Acute diabetes modulates response to ischemia in isolated rat heart

• Published in: Molecular and cellular biochemistry Vol. 210; no. 1-2; pp. 143 - 151
• Main Authors: Ravingerova, T, Stetka, R, Volkovova, K, Pancza, D, Dzurba, A, Ziegelhöffer, A, Styk, J
• Format: Journal Article
• Language: English
• Published: Netherlands Springer Nature B.V 01.07.2000
• Subjects: Animals; Arrhythmias, Cardiac - etiology; Arrhythmias, Cardiac - metabolism; Arrhythmias, Cardiac - physiopathology; Blood Glucose - analysis; Diabetes Mellitus, Experimental - metabolism; Diabetes Mellitus, Experimental - physiopathology; Glycogen - metabolism; Heart - physiopathology; Heart Rate; In Vitro Techniques; Ischemia; Ischemic Preconditioning, Myocardial; Lactic Acid - metabolism; Male; Metabolites; Myocardial Ischemia - complications; Myocardial Ischemia - metabolism; Myocardial Ischemia - physiopathology; Myocardium - metabolism; Rats; Rats, Wistar; Rodents
• ISSN: 0300-8177; 1573-4919
• DOI: 10.1023/A:1007129708262

Diabetic hearts are suggested to exhibit either increased or lower sensitivity to ischemia. Detrimental effects of prolonged ischemia can be attenuated by preconditioning, however, relatively little is known about its effects in the diseased myocardium. This study was designed to test the susceptibility to ischemia-induced arrhythmias and the effect of preconditioning in the diabetic heart. Rats were made diabetic with streptozotocin (45 mg/kg, i.v.). After 1 week, isolated Langendorff-perfused hearts were subjected to 30 min occlusion of LAD coronary artery without or with preceding preconditioning induced by one cycle of 5 min ischemia and 10 min reperfusion. Glycogen and lactate contents were estimated in the preconditioned and non-preconditioned hearts before and after ischemia.
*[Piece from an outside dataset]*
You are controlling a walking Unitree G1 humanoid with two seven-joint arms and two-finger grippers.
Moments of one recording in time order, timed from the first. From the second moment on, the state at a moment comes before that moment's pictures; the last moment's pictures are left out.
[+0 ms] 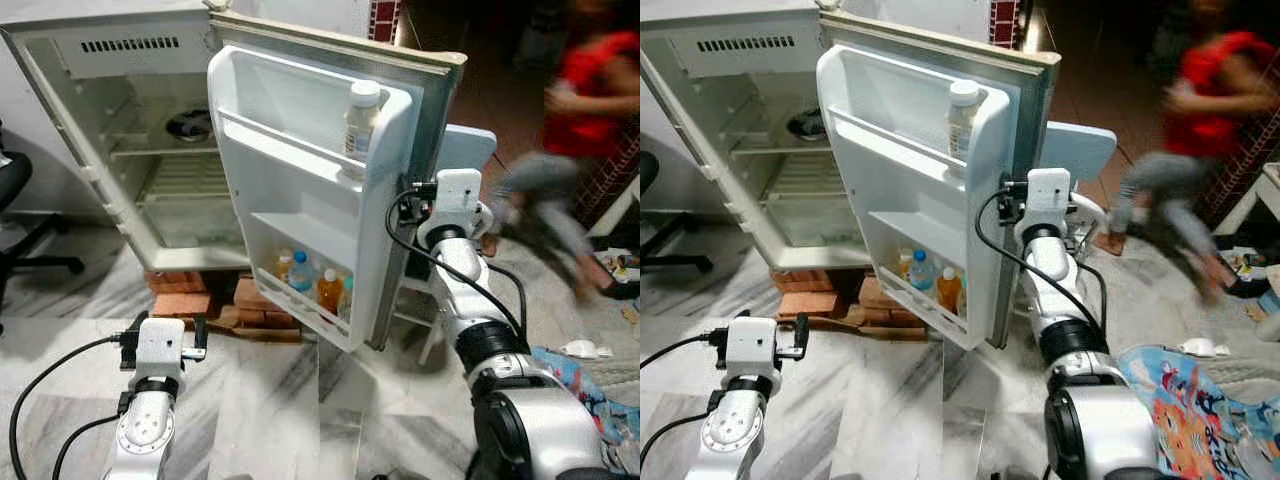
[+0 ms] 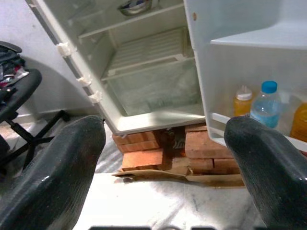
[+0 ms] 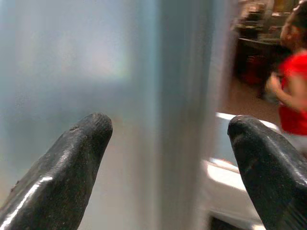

Diabetic hearts were more resistant to ischemia-induced arrhythmias: incidence of ventricular tachycardia (VT) decreased to 42% and only transient ventricular fibrillation (VF) occurred in 17% of the hearts as compared to the non-diabetic controls (VT 100% and VF 70% including sustained VF 36%; p < 0.05). Preconditioning effectively suppressed the incidence and severity of arrhythmias (VT 33%, VF 0%) in the normal hearts. However, this intervention did not confer any additional protection in the diabetic hearts. Despite higher glycogen content in the diabetic myocardium and greater glycogenolysis during ischemia, production of lactate in these hearts was significantly lower than in the controls. Preconditioning caused a substantial decrease in the accumulation of lactate in the normal hearts, whereby in the diabetic hearts, this intervention did not cause any further reduction in the level of lactate. In conclusion, diabetic rat hearts exhibit lower susceptibility to ischemic injury and show no additional response to preconditioning. Reduced production of glycolytic metabolites during ischemia can account for the enhanced resistance of diabetic hearts to ischemia as well as for the lack of further protection by preconditioning.